Now I don’t want to get into whether it is literally true that reading a book is more important than not beating up your mother, but what I find personally valuable about this statement is that it jolts me into realizing that study can be an important and meaningful virtue or experience in itself, apart from any goal beyond it.

And apparently, according to some interpretations at least, the word “torah” in this sense has both a narrow meaning -- the actual books of the torah, the five books of Moses, and a wider meaning: anything that is approached with a certain seriousness. Like “the book of nature,” as the theologians used to refer to the natural world, that “other book” that God had written. Really anything. Any subject. It’s the attitude and approach that is decisive, not the particular subject matter. Any subject can be approached in this “study of Torah” way.

I find this idea very attractive. Not because I want to diminish the idea that there is great wisdom in particular texts, but because I find the idea that wisdom is also hidden in plain sight all around us if only we look in the right way very appealing.

Everyone today is familiar with the benefits of meditation. In a way, this kind of study is next door to it. You can think of it as meditative study. Contemplation of a text. In the bible you’ll actually see the word meditate used in this sense: “In his law doth he meditate day and night.”

And though like meditation, contemplative study has a religious pedigree -- I mentioned the Jewish tradition, but many religious traditions have their version of it -- the Roman Catholic Lectio Divina is kind of a mix of prayer and reading -- contemplative study doesn’t have to be an explicitly religious practice. It’s the attitude and approach.

You can see this easily with literature and the arts, aesthetic contemplation. People in the 19th century almost explicitly made a religion of art. Art pour l’art. Wagnerians reverentially contemplating the Gesamtkunstwerk in a trance-like state.
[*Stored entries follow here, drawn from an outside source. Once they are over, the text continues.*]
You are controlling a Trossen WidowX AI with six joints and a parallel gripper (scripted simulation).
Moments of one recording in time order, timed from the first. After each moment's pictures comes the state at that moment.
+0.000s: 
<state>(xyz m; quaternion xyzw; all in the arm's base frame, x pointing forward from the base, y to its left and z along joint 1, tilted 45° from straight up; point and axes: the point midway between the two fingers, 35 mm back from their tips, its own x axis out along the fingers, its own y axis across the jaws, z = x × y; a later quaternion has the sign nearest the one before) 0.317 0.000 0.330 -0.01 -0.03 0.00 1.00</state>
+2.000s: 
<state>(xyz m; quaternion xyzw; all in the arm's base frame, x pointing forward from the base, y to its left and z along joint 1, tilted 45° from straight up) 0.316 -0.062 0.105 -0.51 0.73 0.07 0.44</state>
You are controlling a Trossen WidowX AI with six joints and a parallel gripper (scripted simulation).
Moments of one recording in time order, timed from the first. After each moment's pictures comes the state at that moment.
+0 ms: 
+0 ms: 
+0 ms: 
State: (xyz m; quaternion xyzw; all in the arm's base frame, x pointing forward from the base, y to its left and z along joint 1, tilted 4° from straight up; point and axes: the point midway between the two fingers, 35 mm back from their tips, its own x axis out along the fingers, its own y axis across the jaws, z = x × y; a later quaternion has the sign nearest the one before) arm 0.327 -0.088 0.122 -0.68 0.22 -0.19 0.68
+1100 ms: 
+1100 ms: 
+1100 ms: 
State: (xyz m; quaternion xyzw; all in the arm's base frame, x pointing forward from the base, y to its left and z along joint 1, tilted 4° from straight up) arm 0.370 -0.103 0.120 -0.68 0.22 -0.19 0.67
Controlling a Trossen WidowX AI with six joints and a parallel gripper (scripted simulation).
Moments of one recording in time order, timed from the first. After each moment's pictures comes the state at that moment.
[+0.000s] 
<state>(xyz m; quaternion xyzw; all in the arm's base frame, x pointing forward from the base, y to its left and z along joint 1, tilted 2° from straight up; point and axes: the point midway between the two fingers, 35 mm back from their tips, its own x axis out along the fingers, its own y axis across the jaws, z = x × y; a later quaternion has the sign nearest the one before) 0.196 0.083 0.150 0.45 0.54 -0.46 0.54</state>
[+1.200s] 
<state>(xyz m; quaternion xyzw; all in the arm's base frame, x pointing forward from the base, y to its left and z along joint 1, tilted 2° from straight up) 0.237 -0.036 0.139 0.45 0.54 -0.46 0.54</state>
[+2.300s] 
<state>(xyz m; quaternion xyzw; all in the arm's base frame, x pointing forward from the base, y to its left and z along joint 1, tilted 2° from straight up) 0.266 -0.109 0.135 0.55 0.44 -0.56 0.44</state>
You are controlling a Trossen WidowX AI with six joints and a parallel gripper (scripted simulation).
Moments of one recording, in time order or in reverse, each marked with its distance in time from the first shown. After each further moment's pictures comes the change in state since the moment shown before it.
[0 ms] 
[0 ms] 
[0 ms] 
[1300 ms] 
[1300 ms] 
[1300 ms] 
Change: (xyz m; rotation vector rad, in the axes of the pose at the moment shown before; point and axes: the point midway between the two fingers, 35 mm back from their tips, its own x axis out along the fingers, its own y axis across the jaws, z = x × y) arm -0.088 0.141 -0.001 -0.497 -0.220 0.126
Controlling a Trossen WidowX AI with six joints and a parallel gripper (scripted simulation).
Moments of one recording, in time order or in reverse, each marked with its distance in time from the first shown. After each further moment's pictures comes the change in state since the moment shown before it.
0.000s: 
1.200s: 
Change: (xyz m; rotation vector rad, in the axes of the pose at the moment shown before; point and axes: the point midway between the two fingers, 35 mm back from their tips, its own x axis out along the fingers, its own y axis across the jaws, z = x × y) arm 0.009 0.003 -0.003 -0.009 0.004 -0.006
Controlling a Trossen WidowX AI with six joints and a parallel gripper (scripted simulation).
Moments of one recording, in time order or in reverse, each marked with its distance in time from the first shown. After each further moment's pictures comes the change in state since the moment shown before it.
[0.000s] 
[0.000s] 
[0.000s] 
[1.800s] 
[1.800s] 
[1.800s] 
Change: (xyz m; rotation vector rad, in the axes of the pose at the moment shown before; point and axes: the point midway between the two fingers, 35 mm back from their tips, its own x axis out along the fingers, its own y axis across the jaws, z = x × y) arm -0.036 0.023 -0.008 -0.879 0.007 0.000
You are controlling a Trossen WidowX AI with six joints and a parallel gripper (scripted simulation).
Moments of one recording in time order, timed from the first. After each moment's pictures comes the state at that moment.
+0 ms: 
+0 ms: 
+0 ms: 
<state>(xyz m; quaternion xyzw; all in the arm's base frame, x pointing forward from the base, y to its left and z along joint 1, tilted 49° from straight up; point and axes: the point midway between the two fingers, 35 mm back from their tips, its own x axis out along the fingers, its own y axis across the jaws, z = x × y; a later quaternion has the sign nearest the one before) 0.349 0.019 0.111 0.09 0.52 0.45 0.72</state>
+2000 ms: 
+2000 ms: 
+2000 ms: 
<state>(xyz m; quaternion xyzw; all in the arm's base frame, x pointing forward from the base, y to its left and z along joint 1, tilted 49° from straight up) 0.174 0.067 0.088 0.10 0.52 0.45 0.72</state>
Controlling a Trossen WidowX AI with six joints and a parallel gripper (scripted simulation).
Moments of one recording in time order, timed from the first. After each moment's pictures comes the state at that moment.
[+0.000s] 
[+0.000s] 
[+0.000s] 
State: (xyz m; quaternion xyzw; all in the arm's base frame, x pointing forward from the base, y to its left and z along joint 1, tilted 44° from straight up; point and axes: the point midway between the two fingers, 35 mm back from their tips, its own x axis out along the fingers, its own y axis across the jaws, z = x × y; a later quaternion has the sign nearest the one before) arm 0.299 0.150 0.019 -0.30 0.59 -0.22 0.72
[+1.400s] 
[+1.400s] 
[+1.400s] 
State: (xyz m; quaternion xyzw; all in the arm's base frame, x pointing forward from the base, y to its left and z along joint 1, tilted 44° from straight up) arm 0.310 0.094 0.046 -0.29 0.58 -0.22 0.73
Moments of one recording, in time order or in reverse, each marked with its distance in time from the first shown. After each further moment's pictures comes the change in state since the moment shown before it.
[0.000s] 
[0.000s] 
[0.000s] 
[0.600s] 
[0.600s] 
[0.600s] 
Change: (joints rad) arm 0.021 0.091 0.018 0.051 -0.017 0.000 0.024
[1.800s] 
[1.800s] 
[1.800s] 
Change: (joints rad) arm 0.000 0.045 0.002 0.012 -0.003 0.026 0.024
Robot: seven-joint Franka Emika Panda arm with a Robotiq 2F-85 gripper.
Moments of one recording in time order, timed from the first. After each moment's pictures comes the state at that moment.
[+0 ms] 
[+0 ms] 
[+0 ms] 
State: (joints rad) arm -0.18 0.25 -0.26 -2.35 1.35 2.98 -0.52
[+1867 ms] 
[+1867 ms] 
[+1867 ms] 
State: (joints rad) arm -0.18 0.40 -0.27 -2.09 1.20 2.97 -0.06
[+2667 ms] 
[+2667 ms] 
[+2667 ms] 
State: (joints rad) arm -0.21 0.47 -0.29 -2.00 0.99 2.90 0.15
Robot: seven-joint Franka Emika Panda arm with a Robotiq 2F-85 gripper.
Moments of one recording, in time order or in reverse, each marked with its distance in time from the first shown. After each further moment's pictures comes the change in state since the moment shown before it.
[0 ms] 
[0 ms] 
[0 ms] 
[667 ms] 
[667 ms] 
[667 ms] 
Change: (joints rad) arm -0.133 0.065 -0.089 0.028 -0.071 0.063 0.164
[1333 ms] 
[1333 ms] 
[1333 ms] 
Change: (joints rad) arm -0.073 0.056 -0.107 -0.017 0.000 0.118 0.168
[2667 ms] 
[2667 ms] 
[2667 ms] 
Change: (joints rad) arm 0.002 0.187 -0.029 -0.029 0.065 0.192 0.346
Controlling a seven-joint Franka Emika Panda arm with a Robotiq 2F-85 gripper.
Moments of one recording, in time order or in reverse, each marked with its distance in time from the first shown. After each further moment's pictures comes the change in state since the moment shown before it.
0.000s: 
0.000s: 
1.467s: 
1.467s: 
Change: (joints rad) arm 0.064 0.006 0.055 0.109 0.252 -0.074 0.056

And this isn’t limited to the humanities. For example, although on the surface it seems completely different, think of what they call “Blue Sky” scientific research, and the impulse behind it, where scientists pursue basic scientific questions with no obvious applied or practical value, simply out of curiosity and wonder and awe at the universe. There’s no point beyond the science; the science itself is enough.

OK, so, we’ve got it, the three non-cramming, Study Habit studies: 1. continuous study, 2. improving study, and 3. contemplative study.

There can be and often is overlap between these three, and to such a degree that they are even hard to distinguish. This is good thing!

Because there is also a kind of qualitative gradation from one to the other: contemplative study is deeper and more satisfying than improving study and both are qualitatively better than mere continuous study. Now that doesn’t mean that the “lower” kinds of study are not useful and necessary in themselves, but to the degree that you can elevate what starts out as one to a deeper kind, it’s something you should strive for, or at least, embrace. Because it will help on all levels. It will help on the level of mere facts, quizable fact retention, if you use those facts to improve yourself, and help on the level of improvement if you can set aside ulterior ambitions and contemplate and delight in those facts, to bring it full circle. It will even help on the level of contemplative bliss if you never would have gotten started without the initial impetus of “shit, I’ve got that certification coming up.” Hitching contemplative study to externally motivated continuous study by, say, signing up for a course or credentialing exam is a great way to make something important also seem urgent and force yourself to get started with it.

One thing the three studies always have in common is that they require steady, regular, habitual application. And because of that a single habit-structure or set of behaviors can help you with any or all three of them.

Because I’ve already been talking for a good long time and I have a fair amount to say about these behaviors. I’m going to save that for the next episode, which, I promise, I won’t take too long to get out. That’s all for now. Thanks for listening.